As you can see, I don't exactly know how to use TeX.

PS: How do I put a box around the hypothesis in TeX?

Last edited:

Homework Helper
There are many many latex guides easily googlable. However, it is not guaranteed that the code will work in the forum. Still.
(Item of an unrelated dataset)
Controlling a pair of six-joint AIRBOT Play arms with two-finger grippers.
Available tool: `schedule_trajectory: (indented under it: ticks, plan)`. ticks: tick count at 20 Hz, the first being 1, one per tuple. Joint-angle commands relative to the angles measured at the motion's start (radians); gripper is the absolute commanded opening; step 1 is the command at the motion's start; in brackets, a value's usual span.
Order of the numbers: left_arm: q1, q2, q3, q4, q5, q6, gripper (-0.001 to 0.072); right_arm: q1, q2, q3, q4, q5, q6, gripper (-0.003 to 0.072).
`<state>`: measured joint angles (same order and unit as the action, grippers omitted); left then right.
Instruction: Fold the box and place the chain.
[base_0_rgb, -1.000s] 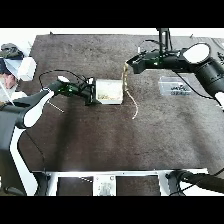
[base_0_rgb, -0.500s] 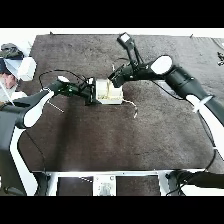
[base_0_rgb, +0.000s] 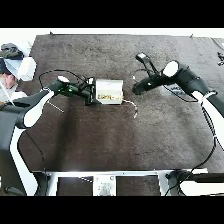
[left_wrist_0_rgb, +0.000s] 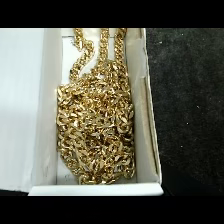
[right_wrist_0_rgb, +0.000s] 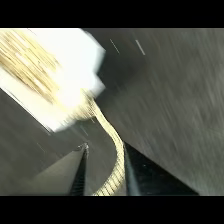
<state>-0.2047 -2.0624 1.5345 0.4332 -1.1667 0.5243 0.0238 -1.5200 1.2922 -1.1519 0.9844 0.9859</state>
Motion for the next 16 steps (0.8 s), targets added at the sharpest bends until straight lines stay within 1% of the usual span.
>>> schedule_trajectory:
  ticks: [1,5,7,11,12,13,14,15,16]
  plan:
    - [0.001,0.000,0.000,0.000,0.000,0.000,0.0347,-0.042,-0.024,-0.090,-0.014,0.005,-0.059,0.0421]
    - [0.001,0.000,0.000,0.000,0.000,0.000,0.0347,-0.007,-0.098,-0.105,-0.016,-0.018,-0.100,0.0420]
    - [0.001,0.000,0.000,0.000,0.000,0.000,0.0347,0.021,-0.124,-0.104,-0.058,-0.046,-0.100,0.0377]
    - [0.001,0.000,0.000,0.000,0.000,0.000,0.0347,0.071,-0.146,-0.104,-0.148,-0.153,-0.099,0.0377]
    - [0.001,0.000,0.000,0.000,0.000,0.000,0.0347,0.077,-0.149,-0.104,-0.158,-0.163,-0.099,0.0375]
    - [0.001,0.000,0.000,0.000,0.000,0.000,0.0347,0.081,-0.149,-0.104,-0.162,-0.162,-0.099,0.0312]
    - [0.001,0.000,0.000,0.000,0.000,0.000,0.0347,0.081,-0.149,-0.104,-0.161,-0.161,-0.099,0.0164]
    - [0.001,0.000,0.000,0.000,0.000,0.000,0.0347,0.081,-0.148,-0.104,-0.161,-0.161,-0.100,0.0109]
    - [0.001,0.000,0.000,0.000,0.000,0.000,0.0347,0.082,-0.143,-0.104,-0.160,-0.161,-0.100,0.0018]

Searching is you r best bet if you really want to put a box round something. (Though I'd say there was no need to do that at all.)

Gold Member
let's try conditional proof:
1.(p->(qvp))->r premise
2. p hypothesis
4. p->(qvp) 2-3conditional proof
5. r 1,4 modes ponens
6.?
7.?
now i leave you to fill 6 and 7. (hint: look at 3).

millani
Thanks for the help, loop quantum gravity!

1. $(p \rightarrow (q \vee p)) \rightarrow r$ premise
2. $p$ hypothesis
3. $q \vee p$ 2addition
4. $p \rightarrow (q \vee p)$ 2-3conditional proof
5. $r$ 1,4 modes ponens
6. $q \vee r$ disjunction introduction 5
7. $\neg p \vee (q \vee r)$ disjunction introduction 6

Gold Member
another method which doesnt employ having an extra hypothesis is:
use material conditional on the premise as far as you get to ~qvr, and afterwards use addition or disjunctive intro, to get ~qvrvq which is r and then the same as in the first approach.
the differnece is that we trully have (p->(qvp))->r |- ~pvqvr
while in the first approach we have (p->(qvp))->r,p|- ~pvqvr
which by the deudction theorem is the sam as: (p->(qvp))->|-p->(~pvqvr) but by the mc it's again the same result.
so here you have both methods to prove this.